* Activity
Return the listing below exactly as it stands. Pictures stay out.

╔══

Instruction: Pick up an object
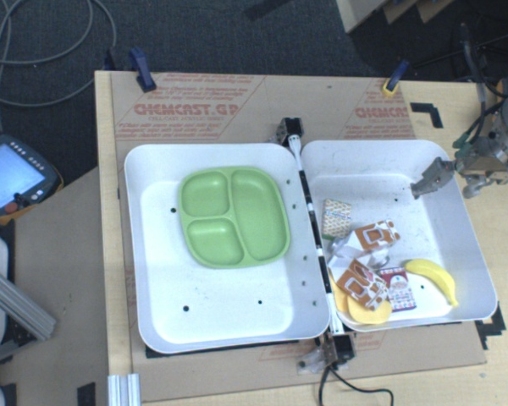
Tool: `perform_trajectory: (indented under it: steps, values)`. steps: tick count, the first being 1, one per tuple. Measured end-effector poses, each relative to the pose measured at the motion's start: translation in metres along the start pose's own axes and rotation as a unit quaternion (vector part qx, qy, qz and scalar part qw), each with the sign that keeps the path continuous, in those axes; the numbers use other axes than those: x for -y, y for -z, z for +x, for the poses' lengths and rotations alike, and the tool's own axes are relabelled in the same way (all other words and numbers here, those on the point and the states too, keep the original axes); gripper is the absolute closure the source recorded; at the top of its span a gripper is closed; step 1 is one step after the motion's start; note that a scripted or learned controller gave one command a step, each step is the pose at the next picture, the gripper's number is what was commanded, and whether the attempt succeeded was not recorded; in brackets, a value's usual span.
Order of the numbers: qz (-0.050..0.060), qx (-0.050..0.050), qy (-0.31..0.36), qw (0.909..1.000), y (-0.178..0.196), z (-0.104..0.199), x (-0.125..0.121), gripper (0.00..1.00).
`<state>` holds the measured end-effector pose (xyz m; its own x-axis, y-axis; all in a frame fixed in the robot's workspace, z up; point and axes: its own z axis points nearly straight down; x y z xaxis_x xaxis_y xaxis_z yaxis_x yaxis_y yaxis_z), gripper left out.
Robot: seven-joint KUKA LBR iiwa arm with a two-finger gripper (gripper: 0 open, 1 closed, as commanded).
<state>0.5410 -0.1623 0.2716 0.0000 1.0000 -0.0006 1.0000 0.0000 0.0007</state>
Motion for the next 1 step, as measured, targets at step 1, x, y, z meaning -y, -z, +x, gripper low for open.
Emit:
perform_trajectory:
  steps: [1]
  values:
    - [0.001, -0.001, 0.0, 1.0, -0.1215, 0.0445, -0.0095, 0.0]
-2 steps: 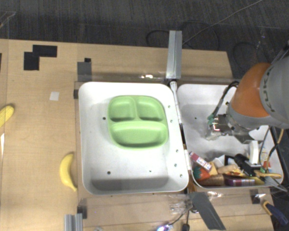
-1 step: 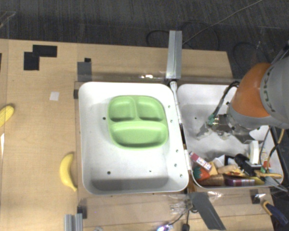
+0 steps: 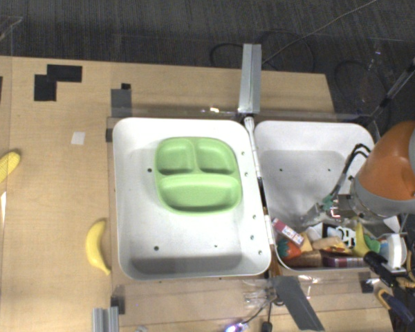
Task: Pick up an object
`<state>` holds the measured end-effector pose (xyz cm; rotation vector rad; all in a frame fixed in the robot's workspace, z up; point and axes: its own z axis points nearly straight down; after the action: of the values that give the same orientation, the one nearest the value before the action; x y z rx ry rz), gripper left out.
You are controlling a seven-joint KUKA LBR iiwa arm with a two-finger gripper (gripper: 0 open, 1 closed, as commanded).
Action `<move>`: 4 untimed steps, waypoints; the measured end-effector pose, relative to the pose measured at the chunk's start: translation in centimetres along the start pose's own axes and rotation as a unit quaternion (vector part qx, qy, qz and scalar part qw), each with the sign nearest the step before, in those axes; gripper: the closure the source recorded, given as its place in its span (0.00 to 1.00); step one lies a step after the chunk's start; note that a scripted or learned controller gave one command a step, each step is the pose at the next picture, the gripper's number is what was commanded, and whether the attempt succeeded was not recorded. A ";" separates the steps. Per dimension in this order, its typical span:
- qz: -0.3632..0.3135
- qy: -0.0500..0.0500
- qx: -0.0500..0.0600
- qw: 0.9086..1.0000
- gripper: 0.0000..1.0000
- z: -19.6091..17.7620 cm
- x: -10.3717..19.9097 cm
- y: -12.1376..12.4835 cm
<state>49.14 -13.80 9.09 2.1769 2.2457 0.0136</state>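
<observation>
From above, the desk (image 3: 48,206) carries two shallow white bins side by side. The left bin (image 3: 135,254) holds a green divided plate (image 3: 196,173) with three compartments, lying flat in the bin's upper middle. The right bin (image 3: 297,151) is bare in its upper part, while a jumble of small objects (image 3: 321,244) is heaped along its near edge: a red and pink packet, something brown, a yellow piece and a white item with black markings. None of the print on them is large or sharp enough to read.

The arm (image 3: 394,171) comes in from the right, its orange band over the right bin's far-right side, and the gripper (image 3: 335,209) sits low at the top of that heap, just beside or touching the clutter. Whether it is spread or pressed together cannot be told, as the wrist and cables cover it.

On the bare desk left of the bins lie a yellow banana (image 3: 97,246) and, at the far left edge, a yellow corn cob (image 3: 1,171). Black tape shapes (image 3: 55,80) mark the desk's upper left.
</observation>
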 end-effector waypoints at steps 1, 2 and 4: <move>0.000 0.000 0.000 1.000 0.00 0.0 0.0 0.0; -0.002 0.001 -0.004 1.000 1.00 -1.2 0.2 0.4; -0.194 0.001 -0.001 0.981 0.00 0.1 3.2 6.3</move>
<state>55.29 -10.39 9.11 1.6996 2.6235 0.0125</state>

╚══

* Output of the task
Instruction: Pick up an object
Tool: `perform_trajectory: (indented under it: steps, values)`. steps: tick count, the first being 1, one per tuple. Measured end-effector poses, each relative to the pose measured at the motion's start: translation in metres along the start pose's own axes and rotation as a unit quaternion (vector part qx, qy, qz and scalar part qw), each with the sign that keeps the path continuous, in those axes; the numbers use other axes than those: x for -y, y for -z, z for +x, for the poses' lengths and rotations alike, and the tool's own axes are relabelled in the same way (all other words and numbers here, those on the point and the states too, keep the original axes); gripper is the absolute closure the source recorded; at the top of its span a gripper is closed; step 1 is one step after the motion's start; note that a scripted or learned controller gave one command a step, each step is the pose at the next picture, the gripper's number is what was commanded, and whether the attempt succeeded was not recorded; in brackets, a value's usual span.
Order of the numbers: qz (-0.050..0.060), qx (-0.050..0.050), qy (-0.31..0.36), qw (0.909..1.000), y (-0.178..0.196), z (-0.104..0.199), x (-0.125..0.121), gripper (0.00..1.00).
`<state>` holds the measured end-effector pose (xyz m; its own x-axis, y-axis; all in a frame fixed in the robot's workspace, z up; point and axes: its own z axis points nearly straight down; x y z xaxis_x xaxis_y xaxis_z yaxis_x yaxis_y yaxis_z), gripper left out.
Robot: seven-joint KUKA LBR iiwa arm with a two-finger gripper (gripper: 0 open, 1 closed, as commanded).
<state>0.5410 -0.1623 0.2716 0.0000 1.0000 -0.0006 1.0000 0.0000 0.0007</state>
Motion for the next 1 step, as measured, targets at step 1, x, y, z meaning -y, -z, +x, gripper low for open.
Emit:
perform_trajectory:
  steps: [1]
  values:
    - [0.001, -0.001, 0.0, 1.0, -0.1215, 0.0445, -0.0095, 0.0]
-2 steps: 
-1 step: 
+0 steps: 
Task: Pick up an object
`<state>` holds the measured end-effector pose (xyz cm; rotation vector rad; all in a frame fixed in the robot's workspace, z up; point and axes: its own z axis points nearly straight down; after the action: of the values that give the same orientation, the one nearest the value before the action; x y z rx ry rz), gripper left out.
You are controlling a seven-joint KUKA LBR iiwa arm with a two-finger gripper (gripper: 0 open, 1 closed, as commanded).
Action `<move>`: 4 untimed steps, waypoints; the measured end-effector pose, relative to the pose measured at the chunk's start: translation in centimetres along the start pose's own axes and rotation as a unit quaternion (vector part qx, qy, qz and scalar part qw), each with the sign nearest the step before, in those axes; gripper: the closure the source recorded, given as its place in its span (0.00 to 1.00); step one lies a step after the chunk's start; note that a scripted or learned controller gave one command a step, each step is the pose at the next picture, the gripper's number is what was commanded, and whether the attempt succeeded was not recorded. A ";" separates the steps. Per dimension in this order, its typical span:
- qz: -0.3632..0.3135
- qy: -0.0500..0.0500
- qx: -0.0500..0.0600
- qw: 0.9086..1.0000
- gripper: 0.0000..1.0000
- z: -19.6091..17.7620 cm
- x: -10.3717..19.9097 cm
- y: -12.1376..12.4835 cm
<state>49.14 -13.80 9.09 2.1769 2.2457 0.0136</state>
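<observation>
From above, the desk (image 3: 48,206) carries two shallow white bins side by side. The left bin (image 3: 135,254) holds a green divided plate (image 3: 196,173) with three compartments, lying flat in the bin's upper middle. The right bin (image 3: 297,151) is bare in its upper part, while a jumble of small objects (image 3: 321,244) is heaped along its near edge: a red and pink packet, something brown, a yellow piece and a white item with black markings. None of the print on them is large or sharp enough to read.

The arm (image 3: 394,171) comes in from the right, its orange band over the right bin's far-right side, and the gripper (image 3: 335,209) sits low at the top of that heap, just beside or touching the clutter. Whether it is spread or pressed together cannot be told, as the wrist and cables cover it.

On the bare desk left of the bins lie a yellow banana (image 3: 97,246) and, at the far left edge, a yellow corn cob (image 3: 1,171). Black tape shapes (image 3: 55,80) mark the desk's upper left.
</observation>
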 end-effector waypoints at steps 1, 2 and 4: <move>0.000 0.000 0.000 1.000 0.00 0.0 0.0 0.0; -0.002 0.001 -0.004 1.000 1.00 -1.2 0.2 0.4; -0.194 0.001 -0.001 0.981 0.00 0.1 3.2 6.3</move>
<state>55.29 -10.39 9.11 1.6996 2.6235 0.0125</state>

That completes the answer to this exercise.